Task to carry out: Check each line of the entries below for the word "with", and copy out the ones that have it.

Data shown:
= Beginning of Section =
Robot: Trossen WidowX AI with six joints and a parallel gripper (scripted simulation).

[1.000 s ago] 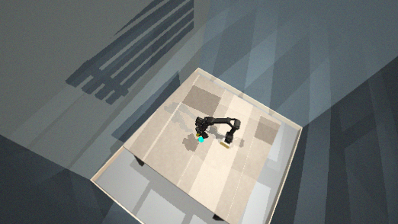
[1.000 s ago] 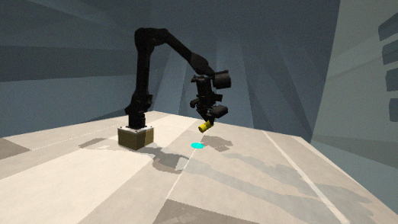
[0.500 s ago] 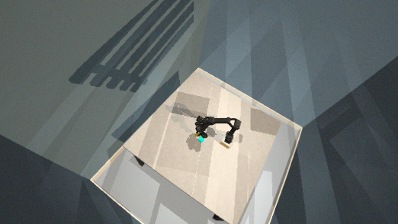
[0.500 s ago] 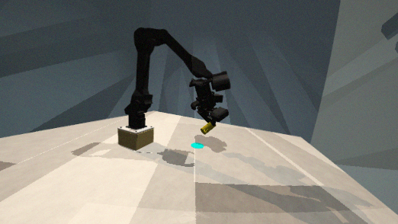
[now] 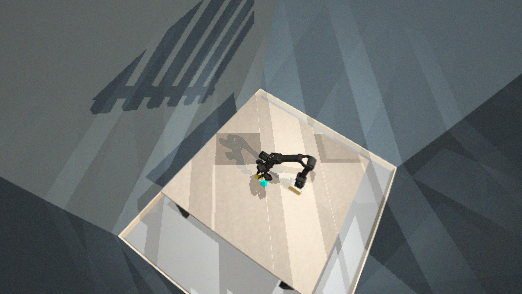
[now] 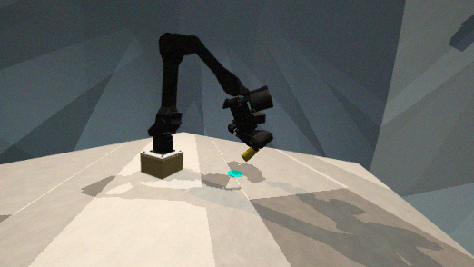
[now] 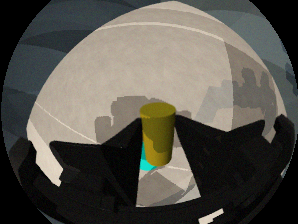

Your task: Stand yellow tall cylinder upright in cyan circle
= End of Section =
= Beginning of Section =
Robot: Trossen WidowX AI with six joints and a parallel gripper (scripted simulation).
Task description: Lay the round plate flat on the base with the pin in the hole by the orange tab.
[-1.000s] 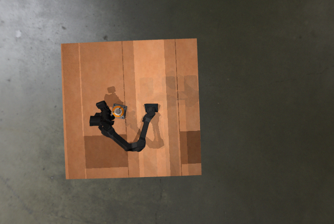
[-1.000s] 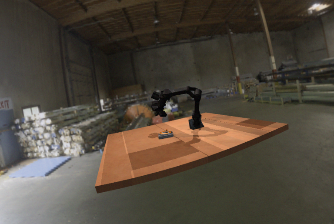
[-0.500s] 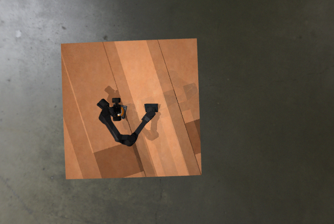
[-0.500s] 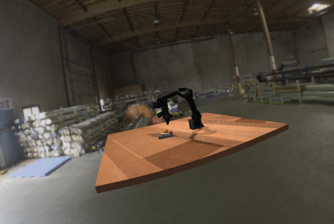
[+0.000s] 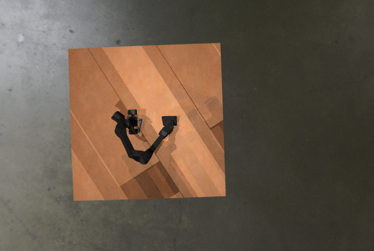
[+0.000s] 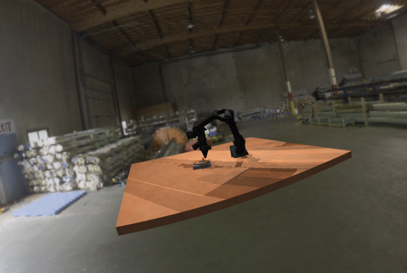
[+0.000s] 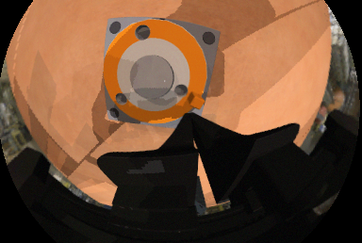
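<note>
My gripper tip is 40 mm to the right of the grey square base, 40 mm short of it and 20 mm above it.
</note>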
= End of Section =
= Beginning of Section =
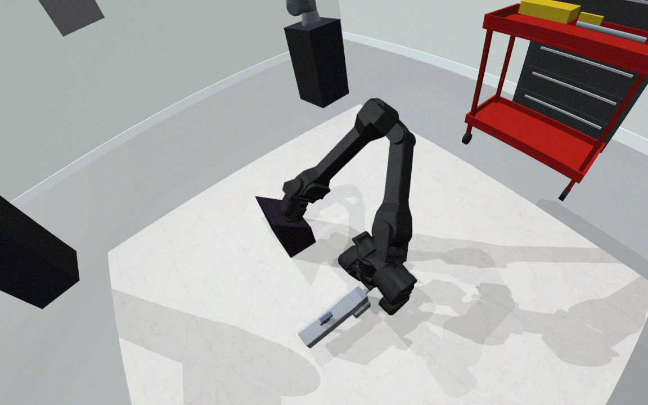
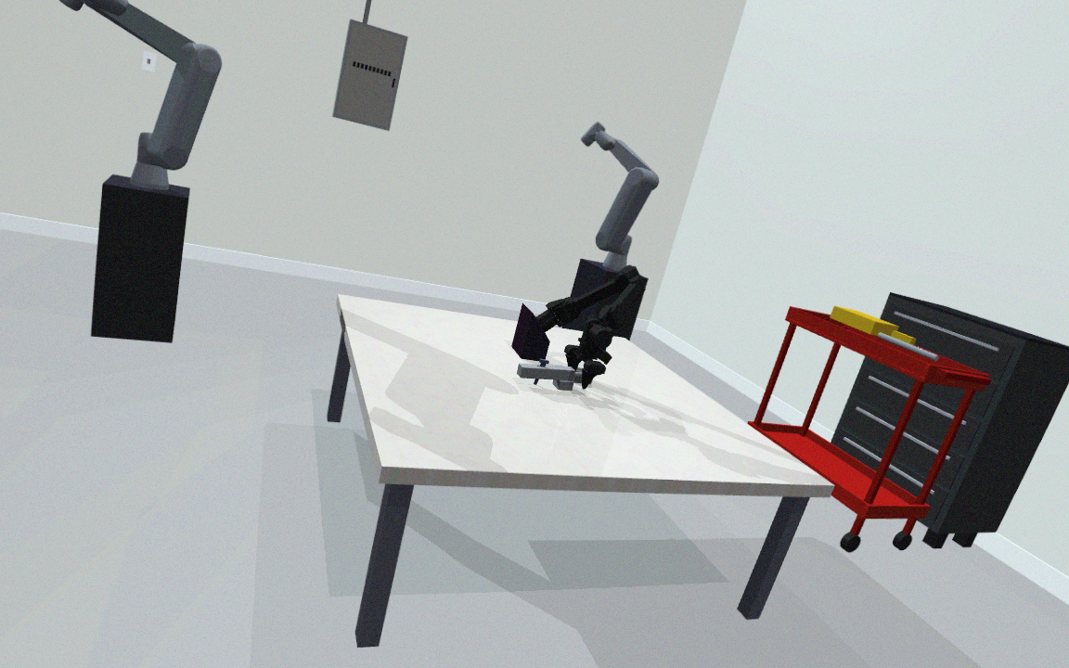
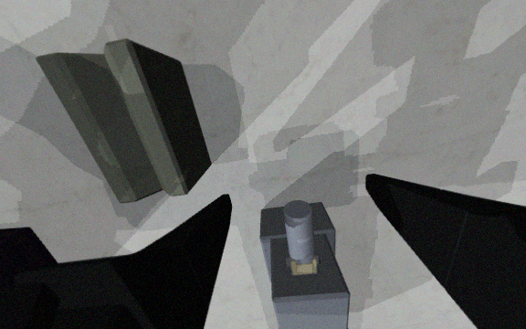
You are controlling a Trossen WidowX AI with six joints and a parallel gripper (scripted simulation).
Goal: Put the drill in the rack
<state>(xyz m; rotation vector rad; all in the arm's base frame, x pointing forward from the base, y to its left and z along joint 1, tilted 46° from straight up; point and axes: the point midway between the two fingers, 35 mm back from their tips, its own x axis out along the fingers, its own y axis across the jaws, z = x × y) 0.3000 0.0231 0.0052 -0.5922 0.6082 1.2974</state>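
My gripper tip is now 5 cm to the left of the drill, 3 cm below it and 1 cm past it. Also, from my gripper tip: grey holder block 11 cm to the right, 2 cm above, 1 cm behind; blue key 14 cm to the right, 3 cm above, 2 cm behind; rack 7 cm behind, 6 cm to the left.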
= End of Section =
Finished task:
Robot: Trossen WidowX AI with six joints and a parallel gripper (scripted simulation).
Robot: Trossen WidowX AI with six joints and a parallel gripper (scripted simulation).
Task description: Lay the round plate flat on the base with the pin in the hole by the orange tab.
You are controlling a Trossen WidowX AI with six joints and a parallel gripper (scripted simulation).

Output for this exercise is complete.